Saved entries:
━━━━━━━━━━━━━━━━
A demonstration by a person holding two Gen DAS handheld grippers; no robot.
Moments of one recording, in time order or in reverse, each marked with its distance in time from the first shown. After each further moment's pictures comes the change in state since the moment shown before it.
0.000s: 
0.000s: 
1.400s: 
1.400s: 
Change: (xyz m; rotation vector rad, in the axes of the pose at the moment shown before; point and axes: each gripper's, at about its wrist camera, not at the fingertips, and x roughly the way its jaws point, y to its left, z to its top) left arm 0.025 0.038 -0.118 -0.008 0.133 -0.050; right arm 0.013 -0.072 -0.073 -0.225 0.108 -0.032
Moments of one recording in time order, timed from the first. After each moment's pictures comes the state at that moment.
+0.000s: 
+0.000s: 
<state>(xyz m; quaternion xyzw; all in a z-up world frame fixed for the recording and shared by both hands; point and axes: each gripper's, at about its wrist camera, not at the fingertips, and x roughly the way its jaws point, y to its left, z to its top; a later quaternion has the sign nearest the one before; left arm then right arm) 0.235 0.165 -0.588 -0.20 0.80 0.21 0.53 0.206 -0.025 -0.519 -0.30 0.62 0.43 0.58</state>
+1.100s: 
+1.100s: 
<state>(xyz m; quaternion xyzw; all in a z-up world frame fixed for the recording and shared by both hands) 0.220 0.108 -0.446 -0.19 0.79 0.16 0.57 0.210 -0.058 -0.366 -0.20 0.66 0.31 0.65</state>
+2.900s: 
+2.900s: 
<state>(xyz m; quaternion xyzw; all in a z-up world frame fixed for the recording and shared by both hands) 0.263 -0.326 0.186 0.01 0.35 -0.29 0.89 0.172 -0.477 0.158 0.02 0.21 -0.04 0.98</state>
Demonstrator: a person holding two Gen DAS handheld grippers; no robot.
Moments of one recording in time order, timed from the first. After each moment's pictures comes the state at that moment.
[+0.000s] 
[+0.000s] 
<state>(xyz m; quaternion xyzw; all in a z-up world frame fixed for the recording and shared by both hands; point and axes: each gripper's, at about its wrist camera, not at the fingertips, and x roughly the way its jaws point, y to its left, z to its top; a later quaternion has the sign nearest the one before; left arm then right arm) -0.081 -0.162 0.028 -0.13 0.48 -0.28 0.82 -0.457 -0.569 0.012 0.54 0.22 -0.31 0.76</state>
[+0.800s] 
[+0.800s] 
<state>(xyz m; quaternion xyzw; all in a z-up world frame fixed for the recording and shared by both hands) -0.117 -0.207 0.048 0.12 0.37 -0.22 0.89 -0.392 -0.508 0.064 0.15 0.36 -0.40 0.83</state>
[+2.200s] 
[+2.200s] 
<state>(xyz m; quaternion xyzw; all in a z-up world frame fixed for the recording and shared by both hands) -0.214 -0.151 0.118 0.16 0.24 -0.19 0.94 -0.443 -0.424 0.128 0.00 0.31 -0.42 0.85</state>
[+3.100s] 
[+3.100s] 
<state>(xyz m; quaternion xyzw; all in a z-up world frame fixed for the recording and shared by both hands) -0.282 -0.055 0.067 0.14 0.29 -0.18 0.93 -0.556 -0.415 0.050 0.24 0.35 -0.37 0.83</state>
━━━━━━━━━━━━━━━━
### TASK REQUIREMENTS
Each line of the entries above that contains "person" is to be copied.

### WORKED SOLUTION
A demonstration by a person holding two Gen DAS handheld grippers; no robot.
Demonstrator: a person holding two Gen DAS handheld grippers; no robot.

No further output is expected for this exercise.